Tuesday, December 2, 2008

The Resurrection

Yes another chop-full-of-fun-topic: the Resurrection.
(For those of you who don't know, that's Resurrection of of Christ.)
I read this book recently about the the subject so I thought I'd write some thoughts I had on the subject. The book was a debate between two ministers (well one is an ex-minister. Guess which one!) One took the conventional position that to claim to be Christian you are required to believe that Christ rose from the dead in the flesh three days after his Crucifiction. The other says that it doesn't matter.

When I first started reading it was - of course it matters! That's THE central teaching of Christianity! But as I read on my view changed. I find myself agreeing now with the second man.

(Most) Christians I think realize that His Resurrection cannot be proved. The idea is that it requires faith. In other words if I have faith that God is all-powerful, and if He truly is all-powerful, than something like the Resurrection is not so unreasonable. Which is fine I guess, but this opens up a bigger issue: what is faith?

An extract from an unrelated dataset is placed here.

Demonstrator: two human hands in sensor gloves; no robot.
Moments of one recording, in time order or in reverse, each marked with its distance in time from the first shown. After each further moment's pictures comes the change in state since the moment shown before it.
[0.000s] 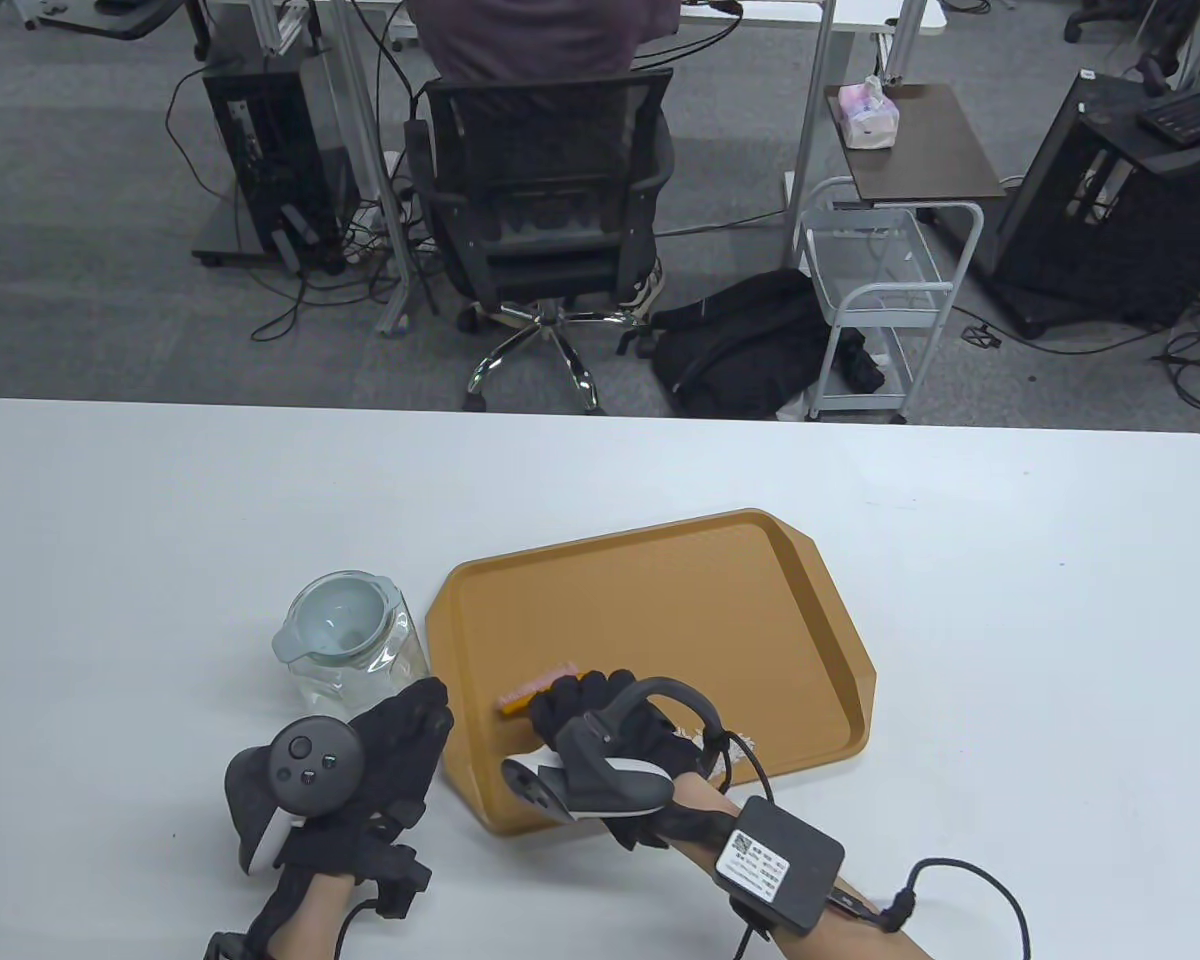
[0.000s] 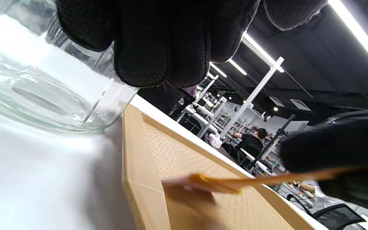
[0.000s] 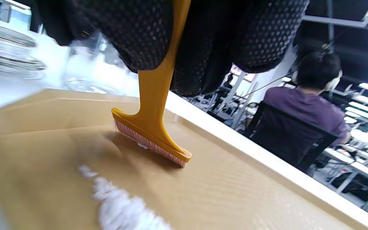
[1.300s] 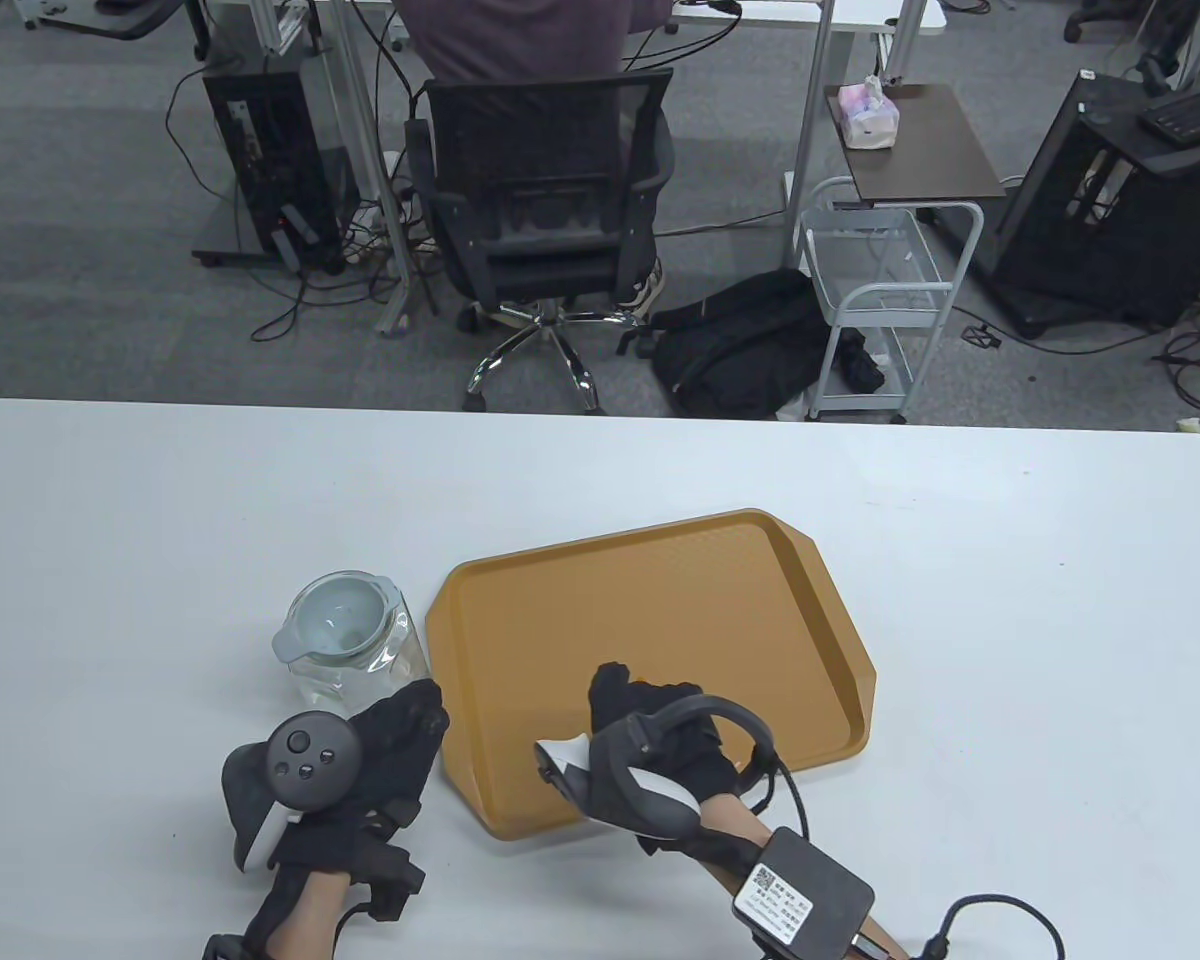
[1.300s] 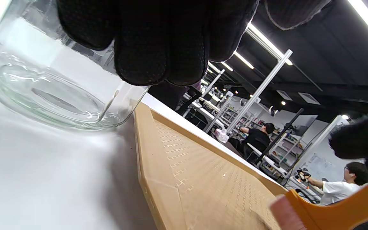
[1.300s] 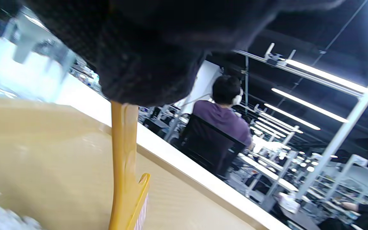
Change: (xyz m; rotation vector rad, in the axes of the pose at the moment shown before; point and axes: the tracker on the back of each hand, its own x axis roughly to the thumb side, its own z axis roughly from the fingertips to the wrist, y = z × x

I think many people tend to see faith as just a stubborn belief of something regardless of empirical facts. If this is all faith is than whats the difference between believing in aliens and believing in God. Well, I guess some would argue that there isn't, but I think there is a big difference. Faith is not just about believing that something happened or not. Its not about probability. Its about how you live your life. Its about trust and gratitude.

Is whether the Resurrection, or His miracles for that matter, REALLY happened even important? Before we ask that question we need to ask why did it even happen? What does it mean?

If I just believed that the even happened and do not take what it means to heart, I wouldn't be a very good Christian. That's the difference between religion and aliens. Believing in aliens (I do believe in them by the way...) stops at believing that they exist. It doesn't alter the way I live my life. I don't place trust or hope in them, I don't thank them for my own existence, and the can't save my soul.

Believing in God means that I place complete trust in Him and that He is the Lord of all creation. So... in that sense it IS completely reasonable that He became human and rose from the dead. But so what? He could have come down as a three-legged dwarf and commanded everyone eat their hair. But He didn't. What He did means something.

Personally I do believe it happened. Why not? But I no longer think its important. The stories of the Bible there to show us a world that you can't just express as facts and statements. The Resurrection story expresses many things: God's unconditional love for us, the union of body and soul, and leaving behind our old life to live a new life with God.

The Bible says a lot of things. Do I believe all of them REALLY happened? No. Do I believe that the human race started with Adam and Eve? No. But I also don't believe its just an enjoyable story. It tells us something important about ourselves - that we are by nature weak, and something about God - that He created the world and we owe Him thanks.